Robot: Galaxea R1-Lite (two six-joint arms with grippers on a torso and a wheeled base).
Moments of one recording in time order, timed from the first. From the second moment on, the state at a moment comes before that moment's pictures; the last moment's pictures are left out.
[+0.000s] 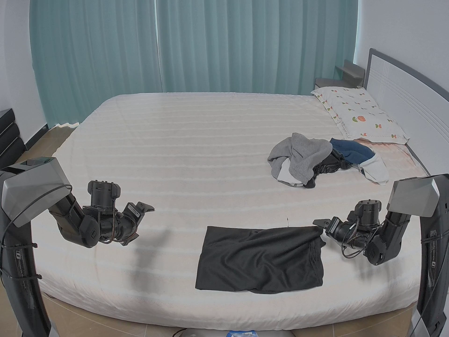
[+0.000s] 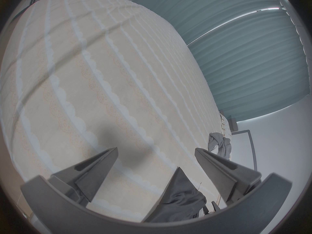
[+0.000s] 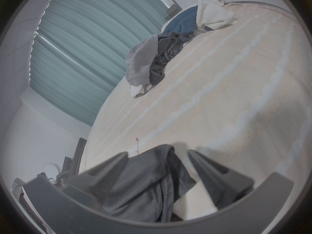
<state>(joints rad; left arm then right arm) -0.10 2.25 -0.84 -0.70 -0.18 -1.03 0.08 2.47 -0.72 -1.22 0.25 0.72</state>
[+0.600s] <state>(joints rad) -0.10 2.25 -0.84 -0.70 -0.18 -1.03 0.09 2.42 -0.47 -1.29 0.49 0.49</state>
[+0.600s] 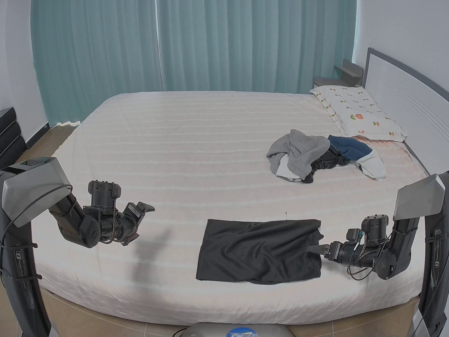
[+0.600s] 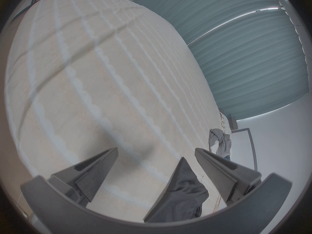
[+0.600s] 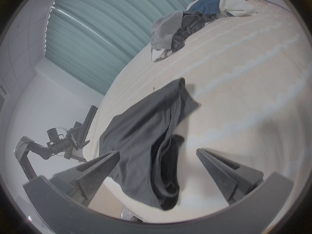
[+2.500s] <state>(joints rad) -0.10 2.25 -0.84 -0.70 -0.18 -1.03 0.03 2.41 -0.33 -1.27 0.49 0.11</state>
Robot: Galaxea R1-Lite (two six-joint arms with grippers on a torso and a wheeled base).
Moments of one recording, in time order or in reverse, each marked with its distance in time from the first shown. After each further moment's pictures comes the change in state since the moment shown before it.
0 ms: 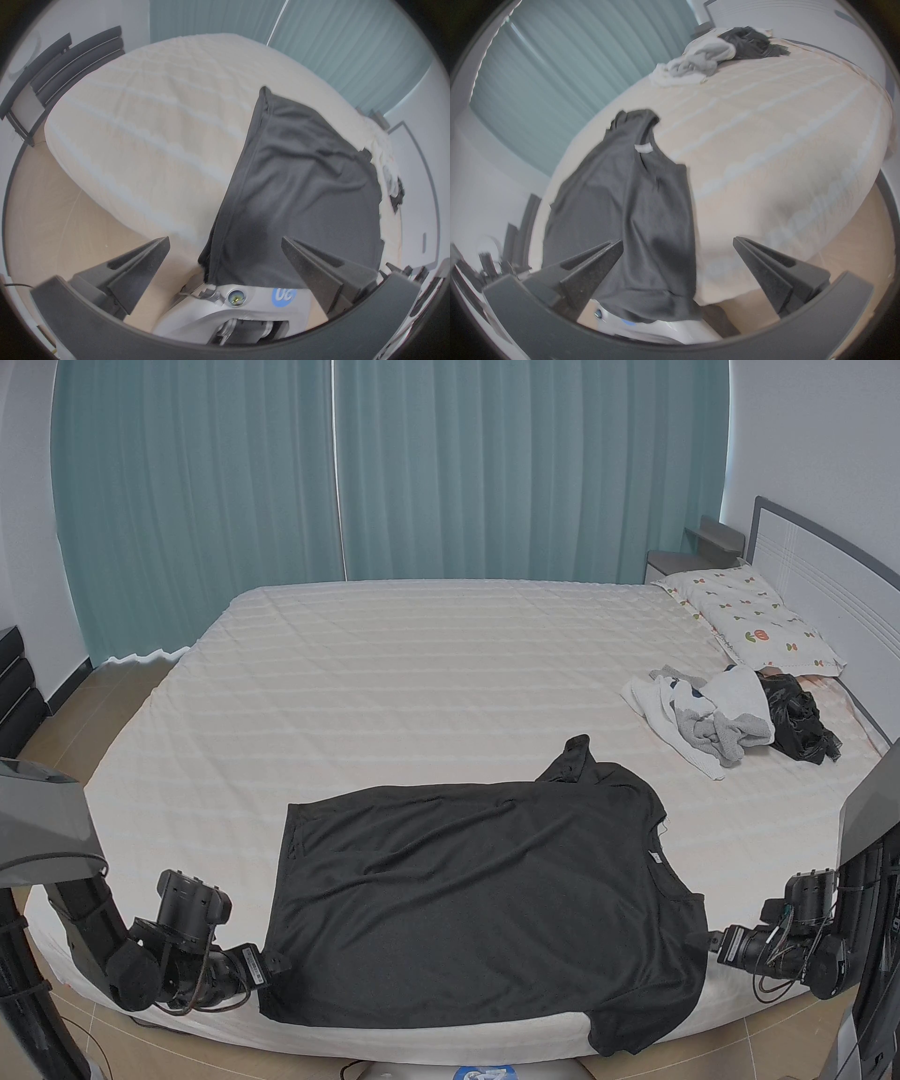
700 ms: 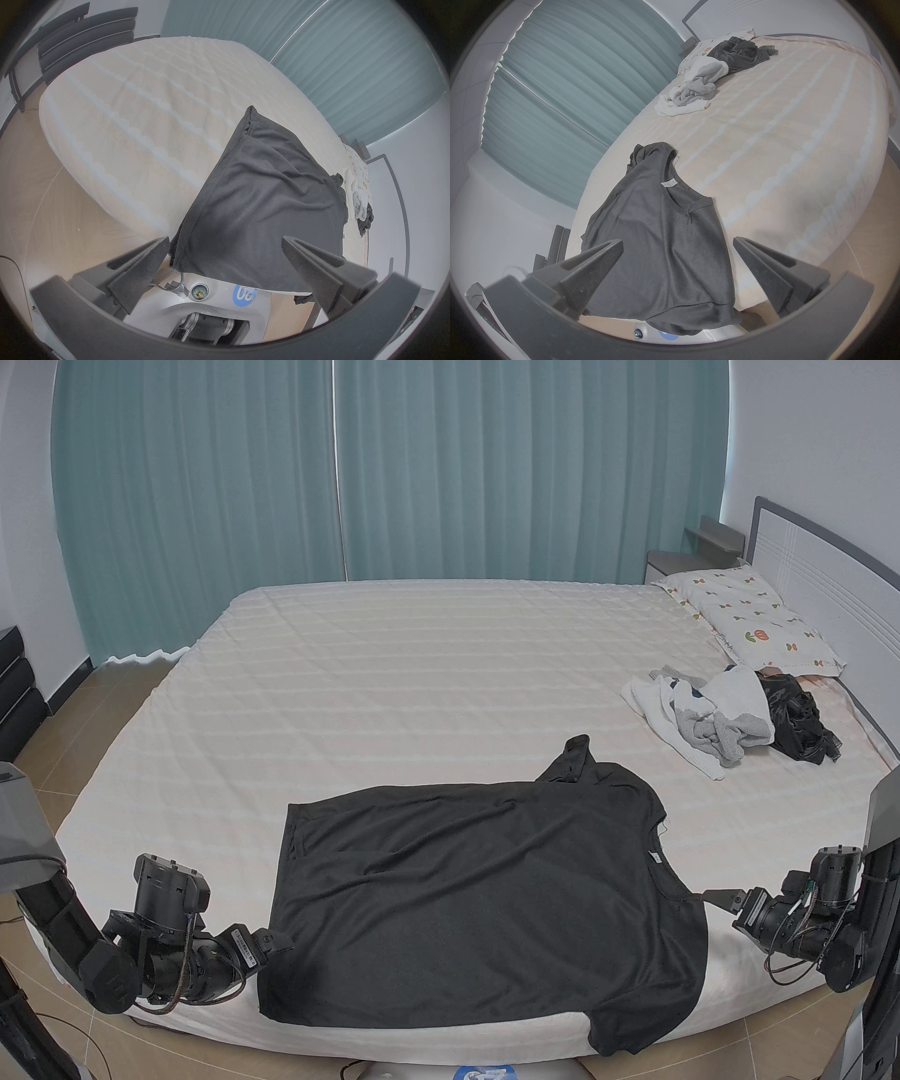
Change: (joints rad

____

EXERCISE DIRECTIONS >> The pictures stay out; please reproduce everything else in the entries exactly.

EXERCISE SOLUTION >>
Robot: Galaxea R1-Lite (two six-joint arms with grippers on a torso and a wheeled base).
Moments of one recording in time order, timed from the first. From the second moment on, the state at a moment comes before that moment's pictures; the last moment's pictures are left out.
[+0.000s] 
[+0.000s] 
[+0.000s] 
<state>(joints rad; left arm then right arm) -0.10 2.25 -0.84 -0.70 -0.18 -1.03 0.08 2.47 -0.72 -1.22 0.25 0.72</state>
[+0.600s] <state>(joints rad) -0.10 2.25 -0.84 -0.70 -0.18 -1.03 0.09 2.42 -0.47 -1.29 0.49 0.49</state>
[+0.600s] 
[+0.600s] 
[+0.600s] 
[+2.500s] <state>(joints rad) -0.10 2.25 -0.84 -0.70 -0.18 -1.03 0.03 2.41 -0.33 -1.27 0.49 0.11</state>
Robot: Galaxea R1-Lite (two six-joint arms with grippers on a torso and a wheeled base).
Moments of one recording, in time order or in reverse, each marked with its distance in time from the first shown. After each further moment's pictures comes the change in state since the moment shown before it.
0 ms: 
700 ms: 
Change: (joints rad

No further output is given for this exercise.